▸ **TRY IT**: Whatever lines the data contains, output all of them unchanged.
── STUDY MATERIAL ──
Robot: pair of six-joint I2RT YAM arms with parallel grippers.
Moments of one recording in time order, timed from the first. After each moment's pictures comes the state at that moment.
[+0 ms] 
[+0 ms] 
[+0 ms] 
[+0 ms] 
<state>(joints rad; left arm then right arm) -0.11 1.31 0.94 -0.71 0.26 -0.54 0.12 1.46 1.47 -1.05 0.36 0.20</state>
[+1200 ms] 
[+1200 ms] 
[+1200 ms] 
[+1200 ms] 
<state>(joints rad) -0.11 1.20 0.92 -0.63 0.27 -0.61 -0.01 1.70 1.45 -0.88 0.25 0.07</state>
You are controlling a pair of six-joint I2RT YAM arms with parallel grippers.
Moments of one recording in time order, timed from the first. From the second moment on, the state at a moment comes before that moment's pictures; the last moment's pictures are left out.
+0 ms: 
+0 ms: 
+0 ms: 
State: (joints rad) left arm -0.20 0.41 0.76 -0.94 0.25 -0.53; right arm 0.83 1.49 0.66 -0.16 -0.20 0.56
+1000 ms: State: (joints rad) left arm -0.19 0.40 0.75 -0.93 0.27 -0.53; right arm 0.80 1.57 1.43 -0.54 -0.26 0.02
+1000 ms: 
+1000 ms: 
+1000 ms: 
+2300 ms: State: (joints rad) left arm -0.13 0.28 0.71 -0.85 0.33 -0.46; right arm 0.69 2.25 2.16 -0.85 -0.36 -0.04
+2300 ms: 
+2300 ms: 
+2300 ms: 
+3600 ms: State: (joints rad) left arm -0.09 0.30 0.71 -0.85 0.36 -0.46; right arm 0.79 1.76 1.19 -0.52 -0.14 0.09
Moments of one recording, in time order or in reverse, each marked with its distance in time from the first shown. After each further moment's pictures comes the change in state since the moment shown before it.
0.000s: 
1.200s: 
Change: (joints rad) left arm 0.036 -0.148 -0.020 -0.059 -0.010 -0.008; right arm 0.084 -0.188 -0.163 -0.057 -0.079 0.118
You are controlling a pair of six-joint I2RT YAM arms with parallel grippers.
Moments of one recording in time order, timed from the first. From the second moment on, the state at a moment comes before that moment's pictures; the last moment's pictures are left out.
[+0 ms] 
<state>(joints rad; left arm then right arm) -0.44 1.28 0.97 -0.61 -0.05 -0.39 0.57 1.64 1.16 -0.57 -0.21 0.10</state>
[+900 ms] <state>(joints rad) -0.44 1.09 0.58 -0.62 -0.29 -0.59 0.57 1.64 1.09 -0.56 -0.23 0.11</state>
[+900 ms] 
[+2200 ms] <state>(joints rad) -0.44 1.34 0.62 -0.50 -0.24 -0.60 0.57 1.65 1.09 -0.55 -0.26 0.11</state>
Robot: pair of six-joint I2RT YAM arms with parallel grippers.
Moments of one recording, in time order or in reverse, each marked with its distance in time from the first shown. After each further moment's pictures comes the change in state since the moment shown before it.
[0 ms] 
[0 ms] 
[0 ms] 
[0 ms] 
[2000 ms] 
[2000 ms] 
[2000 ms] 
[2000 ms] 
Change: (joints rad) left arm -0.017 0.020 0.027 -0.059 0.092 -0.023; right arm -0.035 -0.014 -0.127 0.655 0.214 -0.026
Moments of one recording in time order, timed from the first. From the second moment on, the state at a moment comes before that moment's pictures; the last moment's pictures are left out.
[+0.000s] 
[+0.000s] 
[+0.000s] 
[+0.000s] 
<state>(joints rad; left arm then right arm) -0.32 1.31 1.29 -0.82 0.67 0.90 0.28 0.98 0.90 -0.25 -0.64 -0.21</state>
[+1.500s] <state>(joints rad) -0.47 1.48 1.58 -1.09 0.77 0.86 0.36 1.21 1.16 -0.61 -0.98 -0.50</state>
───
▸ **ANSWER SPACE**:
Robot: pair of six-joint I2RT YAM arms with parallel grippers.
Moments of one recording in time order, timed from the first. After each moment's pictures comes the state at that moment.
[+0 ms] 
[+0 ms] 
[+0 ms] 
[+0 ms] 
<state>(joints rad; left arm then right arm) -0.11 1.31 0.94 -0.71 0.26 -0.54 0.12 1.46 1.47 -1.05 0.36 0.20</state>
[+1200 ms] 
[+1200 ms] 
[+1200 ms] 
[+1200 ms] 
<state>(joints rad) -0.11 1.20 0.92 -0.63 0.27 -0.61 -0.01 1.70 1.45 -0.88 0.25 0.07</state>
You are controlling a pair of six-joint I2RT YAM arms with parallel grippers.
Moments of one recording in time order, timed from the first. From the second moment on, the state at a moment comes before that moment's pictures; the last moment's pictures are left out.
+0 ms: 
+0 ms: 
+0 ms: 
State: (joints rad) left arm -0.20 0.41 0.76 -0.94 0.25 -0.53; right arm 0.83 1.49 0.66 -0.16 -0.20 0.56
+1000 ms: State: (joints rad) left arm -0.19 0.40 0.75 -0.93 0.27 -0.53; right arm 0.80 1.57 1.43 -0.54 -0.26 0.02
+1000 ms: 
+1000 ms: 
+1000 ms: 
+2300 ms: State: (joints rad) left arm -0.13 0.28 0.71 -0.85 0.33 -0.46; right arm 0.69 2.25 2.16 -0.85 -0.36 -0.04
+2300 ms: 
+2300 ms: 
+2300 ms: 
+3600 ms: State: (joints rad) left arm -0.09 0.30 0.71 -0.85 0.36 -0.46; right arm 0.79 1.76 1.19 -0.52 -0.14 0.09
Moments of one recording, in time order or in reverse, each marked with its distance in time from the first shown. After each further moment's pictures comes the change in state since the moment shown before it.
0.000s: 
1.200s: 
Change: (joints rad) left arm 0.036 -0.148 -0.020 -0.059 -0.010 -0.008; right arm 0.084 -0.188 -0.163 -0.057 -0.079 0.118
You are controlling a pair of six-joint I2RT YAM arms with parallel grippers.
Moments of one recording in time order, timed from the first. From the second moment on, the state at a moment comes before that moment's pictures; the last moment's pictures are left out.
[+0 ms] 
<state>(joints rad; left arm then right arm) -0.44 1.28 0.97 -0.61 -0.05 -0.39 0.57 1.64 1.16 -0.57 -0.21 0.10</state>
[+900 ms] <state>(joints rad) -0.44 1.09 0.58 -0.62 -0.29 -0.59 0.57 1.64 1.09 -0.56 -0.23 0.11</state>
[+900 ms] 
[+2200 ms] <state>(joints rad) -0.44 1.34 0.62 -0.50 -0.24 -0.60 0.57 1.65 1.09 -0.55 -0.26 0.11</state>
Robot: pair of six-joint I2RT YAM arms with parallel grippers.
Moments of one recording, in time order or in reverse, each marked with its distance in time from the first shown. After each further moment's pictures comes the change in state since the moment shown before it.
[0 ms] 
[0 ms] 
[0 ms] 
[0 ms] 
[2000 ms] 
[2000 ms] 
[2000 ms] 
[2000 ms] 
Change: (joints rad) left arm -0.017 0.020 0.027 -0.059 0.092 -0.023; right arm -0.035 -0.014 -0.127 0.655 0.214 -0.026
Moments of one recording in time order, timed from the first. From the second moment on, the state at a moment comes before that moment's pictures; the last moment's pictures are left out.
[+0.000s] 
[+0.000s] 
[+0.000s] 
[+0.000s] 
<state>(joints rad; left arm then right arm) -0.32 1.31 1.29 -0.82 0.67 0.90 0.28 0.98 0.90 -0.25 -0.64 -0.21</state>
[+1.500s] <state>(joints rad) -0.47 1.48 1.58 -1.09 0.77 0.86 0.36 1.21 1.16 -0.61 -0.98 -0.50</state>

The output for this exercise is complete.